• **Activity**
Please say how many lines in the records contain the word "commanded", giving only the number.

• **Data in this exercise**

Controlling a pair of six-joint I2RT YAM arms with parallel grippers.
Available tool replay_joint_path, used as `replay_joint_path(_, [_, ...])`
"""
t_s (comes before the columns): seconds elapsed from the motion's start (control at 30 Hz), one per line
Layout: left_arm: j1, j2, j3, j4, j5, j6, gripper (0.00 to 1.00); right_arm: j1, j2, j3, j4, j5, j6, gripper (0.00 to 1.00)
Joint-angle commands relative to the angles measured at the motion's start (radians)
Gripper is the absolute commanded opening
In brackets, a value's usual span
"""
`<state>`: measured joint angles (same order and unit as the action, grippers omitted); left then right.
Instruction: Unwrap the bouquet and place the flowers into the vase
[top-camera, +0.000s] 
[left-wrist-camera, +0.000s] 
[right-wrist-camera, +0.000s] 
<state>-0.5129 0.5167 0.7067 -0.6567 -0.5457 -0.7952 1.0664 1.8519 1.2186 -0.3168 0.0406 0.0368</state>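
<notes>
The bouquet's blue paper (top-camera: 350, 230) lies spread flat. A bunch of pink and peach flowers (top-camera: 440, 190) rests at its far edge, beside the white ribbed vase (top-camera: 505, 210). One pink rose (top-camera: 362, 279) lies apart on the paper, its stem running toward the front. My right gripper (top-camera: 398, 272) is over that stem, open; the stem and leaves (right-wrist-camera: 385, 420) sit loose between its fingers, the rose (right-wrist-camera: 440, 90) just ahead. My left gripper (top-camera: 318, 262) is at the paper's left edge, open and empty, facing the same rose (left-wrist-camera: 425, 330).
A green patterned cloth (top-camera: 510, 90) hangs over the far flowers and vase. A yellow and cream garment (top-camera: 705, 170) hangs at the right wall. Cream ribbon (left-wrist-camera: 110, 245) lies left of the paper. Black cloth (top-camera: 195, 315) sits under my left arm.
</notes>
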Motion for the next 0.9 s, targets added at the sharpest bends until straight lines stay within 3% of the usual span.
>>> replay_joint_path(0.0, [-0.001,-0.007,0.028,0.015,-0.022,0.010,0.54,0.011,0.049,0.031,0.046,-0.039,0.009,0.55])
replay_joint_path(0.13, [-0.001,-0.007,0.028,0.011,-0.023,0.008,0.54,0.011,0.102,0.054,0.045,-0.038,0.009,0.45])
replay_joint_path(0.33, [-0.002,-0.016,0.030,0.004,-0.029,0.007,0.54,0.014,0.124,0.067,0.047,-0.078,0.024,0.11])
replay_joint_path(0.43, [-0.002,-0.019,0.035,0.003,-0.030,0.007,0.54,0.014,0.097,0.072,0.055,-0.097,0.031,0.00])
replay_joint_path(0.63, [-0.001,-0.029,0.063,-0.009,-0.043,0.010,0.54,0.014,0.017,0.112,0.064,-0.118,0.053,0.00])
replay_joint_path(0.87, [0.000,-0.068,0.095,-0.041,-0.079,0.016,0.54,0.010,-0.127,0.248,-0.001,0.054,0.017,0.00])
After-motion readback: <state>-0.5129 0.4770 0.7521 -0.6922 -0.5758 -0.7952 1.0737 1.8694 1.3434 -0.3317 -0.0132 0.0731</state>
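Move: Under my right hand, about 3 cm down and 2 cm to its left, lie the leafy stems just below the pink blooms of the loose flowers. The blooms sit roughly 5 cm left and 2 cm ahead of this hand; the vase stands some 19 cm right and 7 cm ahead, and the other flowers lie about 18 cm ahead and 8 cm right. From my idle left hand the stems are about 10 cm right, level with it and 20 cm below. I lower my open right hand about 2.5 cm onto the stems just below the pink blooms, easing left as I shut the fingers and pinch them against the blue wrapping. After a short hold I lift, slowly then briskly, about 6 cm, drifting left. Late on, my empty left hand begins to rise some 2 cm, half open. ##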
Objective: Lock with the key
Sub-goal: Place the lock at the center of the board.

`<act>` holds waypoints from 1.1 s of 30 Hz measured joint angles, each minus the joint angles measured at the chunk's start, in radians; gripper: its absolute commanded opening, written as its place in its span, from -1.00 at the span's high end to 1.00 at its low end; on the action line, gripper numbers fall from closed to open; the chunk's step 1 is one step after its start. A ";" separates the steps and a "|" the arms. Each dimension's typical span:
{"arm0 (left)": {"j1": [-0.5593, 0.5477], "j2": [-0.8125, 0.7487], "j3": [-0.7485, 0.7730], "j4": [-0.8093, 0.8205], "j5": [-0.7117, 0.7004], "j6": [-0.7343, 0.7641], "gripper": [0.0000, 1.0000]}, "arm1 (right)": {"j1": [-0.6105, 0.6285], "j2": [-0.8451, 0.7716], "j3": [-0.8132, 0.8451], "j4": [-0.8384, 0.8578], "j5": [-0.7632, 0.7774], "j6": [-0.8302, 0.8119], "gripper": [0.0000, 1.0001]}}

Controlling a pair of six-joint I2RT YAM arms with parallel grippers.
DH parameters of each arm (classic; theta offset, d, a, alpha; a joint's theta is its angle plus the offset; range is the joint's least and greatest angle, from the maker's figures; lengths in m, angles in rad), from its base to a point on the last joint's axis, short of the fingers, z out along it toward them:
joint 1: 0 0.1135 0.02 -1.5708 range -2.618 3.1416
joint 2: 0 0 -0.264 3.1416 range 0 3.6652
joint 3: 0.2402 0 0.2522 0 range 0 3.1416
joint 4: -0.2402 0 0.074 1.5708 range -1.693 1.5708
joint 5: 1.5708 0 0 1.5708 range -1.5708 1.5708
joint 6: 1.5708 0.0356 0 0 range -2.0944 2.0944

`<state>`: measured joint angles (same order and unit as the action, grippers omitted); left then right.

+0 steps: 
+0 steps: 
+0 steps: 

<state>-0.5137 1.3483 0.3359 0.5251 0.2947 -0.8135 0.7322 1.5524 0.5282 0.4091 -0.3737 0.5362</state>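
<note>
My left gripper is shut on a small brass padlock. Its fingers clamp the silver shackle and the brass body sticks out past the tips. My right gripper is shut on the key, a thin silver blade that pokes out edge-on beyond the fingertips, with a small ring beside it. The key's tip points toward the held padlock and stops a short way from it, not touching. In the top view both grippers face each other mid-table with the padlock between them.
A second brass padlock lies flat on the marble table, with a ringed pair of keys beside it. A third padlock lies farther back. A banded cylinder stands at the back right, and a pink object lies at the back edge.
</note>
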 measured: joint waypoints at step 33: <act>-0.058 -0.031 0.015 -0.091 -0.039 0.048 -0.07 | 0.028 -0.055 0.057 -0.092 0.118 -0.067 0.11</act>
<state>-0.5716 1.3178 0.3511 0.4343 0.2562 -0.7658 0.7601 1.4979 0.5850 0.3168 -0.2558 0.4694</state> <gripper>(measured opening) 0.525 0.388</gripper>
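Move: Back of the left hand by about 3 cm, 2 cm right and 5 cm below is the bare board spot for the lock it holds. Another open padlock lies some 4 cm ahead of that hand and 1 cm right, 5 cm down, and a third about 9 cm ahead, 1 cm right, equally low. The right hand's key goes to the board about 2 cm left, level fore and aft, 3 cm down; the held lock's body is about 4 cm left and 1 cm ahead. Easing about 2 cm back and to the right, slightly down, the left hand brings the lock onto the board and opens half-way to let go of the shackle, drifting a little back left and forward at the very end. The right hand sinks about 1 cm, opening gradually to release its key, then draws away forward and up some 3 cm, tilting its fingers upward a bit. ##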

• **Result of the task**
2